**EXERCISE INPUTS:**
————

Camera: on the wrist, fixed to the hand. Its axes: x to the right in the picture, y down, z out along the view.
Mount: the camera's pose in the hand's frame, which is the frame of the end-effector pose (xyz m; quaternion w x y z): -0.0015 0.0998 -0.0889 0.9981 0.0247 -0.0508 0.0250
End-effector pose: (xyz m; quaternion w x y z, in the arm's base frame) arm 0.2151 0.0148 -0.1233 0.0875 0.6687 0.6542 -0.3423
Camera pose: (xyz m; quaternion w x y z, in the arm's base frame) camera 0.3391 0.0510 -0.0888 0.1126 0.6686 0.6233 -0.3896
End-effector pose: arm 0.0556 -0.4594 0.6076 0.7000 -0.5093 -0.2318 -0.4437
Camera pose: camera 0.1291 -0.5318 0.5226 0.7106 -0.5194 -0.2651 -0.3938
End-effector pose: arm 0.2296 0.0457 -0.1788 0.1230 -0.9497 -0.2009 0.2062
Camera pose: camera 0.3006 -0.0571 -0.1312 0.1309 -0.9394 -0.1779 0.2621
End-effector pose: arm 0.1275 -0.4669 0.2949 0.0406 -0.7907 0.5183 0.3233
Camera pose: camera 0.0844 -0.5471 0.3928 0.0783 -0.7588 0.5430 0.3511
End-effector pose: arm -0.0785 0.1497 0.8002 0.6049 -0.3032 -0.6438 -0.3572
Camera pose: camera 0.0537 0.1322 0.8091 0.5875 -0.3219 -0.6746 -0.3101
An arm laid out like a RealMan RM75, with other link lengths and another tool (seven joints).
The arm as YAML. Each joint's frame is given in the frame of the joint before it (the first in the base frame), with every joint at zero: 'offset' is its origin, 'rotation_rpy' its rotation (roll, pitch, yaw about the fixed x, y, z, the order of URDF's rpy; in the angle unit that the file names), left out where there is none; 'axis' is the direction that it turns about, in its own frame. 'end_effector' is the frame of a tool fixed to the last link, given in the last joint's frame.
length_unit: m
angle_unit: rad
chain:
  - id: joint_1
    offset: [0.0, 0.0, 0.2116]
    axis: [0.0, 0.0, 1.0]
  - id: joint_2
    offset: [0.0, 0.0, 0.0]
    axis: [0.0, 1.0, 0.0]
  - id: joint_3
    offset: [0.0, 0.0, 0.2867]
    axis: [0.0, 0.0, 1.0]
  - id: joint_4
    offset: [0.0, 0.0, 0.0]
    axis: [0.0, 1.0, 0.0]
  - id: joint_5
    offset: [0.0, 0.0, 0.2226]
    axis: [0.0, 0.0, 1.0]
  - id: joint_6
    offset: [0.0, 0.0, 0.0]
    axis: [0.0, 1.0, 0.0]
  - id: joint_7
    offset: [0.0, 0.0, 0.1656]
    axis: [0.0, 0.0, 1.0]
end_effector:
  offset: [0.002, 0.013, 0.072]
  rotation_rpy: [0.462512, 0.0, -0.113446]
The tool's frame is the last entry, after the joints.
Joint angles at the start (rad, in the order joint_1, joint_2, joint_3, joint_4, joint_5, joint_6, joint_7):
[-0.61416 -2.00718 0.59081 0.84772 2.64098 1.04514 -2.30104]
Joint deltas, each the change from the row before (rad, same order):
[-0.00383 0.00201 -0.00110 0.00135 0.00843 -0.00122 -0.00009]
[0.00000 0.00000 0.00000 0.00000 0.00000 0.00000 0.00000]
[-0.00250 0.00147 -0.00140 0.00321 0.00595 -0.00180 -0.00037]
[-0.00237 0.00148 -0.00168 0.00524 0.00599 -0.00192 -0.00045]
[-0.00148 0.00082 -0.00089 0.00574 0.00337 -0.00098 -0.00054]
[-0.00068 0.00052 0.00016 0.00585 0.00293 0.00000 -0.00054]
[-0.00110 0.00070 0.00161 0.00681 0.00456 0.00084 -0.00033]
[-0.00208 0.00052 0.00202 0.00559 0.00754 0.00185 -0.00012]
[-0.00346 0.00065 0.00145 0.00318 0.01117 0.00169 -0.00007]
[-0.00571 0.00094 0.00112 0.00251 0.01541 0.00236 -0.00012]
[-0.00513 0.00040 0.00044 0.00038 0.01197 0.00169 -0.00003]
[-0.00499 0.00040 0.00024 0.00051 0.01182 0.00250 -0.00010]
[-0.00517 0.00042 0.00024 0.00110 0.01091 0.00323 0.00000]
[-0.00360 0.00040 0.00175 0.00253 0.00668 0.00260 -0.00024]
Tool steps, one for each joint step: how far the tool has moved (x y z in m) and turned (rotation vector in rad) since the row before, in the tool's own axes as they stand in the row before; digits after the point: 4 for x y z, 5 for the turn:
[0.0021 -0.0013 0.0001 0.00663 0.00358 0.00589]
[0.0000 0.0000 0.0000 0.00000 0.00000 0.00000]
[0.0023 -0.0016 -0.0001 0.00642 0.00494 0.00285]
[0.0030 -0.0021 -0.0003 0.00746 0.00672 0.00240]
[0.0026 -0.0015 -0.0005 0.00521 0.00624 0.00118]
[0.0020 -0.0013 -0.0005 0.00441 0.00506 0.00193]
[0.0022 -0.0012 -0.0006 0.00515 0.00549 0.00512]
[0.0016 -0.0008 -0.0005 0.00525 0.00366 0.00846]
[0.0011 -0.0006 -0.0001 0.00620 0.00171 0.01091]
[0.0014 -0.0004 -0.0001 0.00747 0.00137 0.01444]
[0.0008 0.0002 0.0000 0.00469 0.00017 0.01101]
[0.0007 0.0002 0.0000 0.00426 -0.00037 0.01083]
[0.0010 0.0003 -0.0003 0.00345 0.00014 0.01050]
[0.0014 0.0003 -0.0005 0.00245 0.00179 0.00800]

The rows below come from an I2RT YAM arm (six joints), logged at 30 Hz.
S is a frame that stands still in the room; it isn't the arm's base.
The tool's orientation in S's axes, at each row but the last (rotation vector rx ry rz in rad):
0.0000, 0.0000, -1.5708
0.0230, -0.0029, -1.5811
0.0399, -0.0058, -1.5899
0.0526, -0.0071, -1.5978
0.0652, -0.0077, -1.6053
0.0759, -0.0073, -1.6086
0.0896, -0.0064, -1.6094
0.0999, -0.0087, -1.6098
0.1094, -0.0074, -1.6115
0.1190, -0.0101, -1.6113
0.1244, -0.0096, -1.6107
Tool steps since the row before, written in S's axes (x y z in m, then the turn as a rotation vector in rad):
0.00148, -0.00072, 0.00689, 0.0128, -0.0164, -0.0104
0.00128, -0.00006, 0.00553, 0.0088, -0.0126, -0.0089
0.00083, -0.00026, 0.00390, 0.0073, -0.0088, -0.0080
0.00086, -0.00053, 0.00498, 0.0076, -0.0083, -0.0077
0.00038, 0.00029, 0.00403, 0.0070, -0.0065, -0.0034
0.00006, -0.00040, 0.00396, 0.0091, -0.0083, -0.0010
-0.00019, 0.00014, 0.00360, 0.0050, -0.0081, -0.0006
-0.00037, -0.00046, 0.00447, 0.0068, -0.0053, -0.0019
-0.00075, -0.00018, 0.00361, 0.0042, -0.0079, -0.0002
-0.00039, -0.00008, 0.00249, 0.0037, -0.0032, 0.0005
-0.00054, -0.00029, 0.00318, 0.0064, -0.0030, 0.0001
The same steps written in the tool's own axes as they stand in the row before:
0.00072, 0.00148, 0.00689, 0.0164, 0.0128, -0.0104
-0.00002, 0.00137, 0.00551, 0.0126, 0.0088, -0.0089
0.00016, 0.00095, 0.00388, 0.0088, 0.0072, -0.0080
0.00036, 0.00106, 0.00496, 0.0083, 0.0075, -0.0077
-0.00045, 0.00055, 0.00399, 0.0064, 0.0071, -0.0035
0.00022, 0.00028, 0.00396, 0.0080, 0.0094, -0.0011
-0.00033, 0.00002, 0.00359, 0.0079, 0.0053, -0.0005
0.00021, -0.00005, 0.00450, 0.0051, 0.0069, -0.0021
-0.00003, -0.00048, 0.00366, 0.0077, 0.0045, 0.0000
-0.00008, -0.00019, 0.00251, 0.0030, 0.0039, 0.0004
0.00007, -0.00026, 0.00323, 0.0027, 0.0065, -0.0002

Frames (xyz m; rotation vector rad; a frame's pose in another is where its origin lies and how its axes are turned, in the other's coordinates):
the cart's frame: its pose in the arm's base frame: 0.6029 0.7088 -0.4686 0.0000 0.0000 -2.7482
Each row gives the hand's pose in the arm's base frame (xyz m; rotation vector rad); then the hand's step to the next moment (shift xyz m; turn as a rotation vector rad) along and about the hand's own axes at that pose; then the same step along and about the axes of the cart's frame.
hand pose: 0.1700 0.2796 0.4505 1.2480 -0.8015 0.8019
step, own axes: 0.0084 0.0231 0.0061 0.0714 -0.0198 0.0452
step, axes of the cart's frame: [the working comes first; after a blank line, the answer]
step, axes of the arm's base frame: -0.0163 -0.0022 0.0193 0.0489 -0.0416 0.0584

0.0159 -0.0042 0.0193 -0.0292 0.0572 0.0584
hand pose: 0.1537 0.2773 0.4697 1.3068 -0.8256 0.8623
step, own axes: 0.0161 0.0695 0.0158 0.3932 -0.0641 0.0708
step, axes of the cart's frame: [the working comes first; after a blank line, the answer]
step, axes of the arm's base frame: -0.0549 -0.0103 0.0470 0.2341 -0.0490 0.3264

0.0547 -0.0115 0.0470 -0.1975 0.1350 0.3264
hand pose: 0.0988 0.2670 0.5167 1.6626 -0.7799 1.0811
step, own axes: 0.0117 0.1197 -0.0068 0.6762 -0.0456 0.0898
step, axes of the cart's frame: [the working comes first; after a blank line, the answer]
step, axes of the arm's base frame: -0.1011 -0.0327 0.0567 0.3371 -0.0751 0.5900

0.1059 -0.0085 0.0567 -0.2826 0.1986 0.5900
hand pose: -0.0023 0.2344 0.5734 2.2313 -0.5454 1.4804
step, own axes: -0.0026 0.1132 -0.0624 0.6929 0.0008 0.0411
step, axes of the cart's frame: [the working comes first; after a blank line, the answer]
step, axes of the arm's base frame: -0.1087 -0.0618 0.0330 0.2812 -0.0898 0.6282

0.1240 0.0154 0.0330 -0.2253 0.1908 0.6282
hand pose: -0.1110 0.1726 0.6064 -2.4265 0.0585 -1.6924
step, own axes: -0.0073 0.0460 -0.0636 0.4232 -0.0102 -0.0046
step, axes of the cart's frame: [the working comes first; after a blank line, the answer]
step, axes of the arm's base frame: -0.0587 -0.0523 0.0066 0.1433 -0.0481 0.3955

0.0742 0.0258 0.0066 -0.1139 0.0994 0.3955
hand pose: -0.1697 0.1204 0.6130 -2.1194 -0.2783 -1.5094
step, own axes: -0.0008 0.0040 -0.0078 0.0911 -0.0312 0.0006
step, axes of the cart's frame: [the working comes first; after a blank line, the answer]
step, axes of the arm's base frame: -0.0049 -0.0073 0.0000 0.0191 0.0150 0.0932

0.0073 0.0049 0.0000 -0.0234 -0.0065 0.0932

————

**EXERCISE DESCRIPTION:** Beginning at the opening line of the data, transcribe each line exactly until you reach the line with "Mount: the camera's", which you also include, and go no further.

**OUTPUT:**
Camera: on the wrist, fixed to the hand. Its axes: x to the right in the picture, y down, z out along the view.
Mount: the camera's pose in the hand's frame, which is the frame of the end-effector pose (xyz m; quaternion w x y z): -0.0015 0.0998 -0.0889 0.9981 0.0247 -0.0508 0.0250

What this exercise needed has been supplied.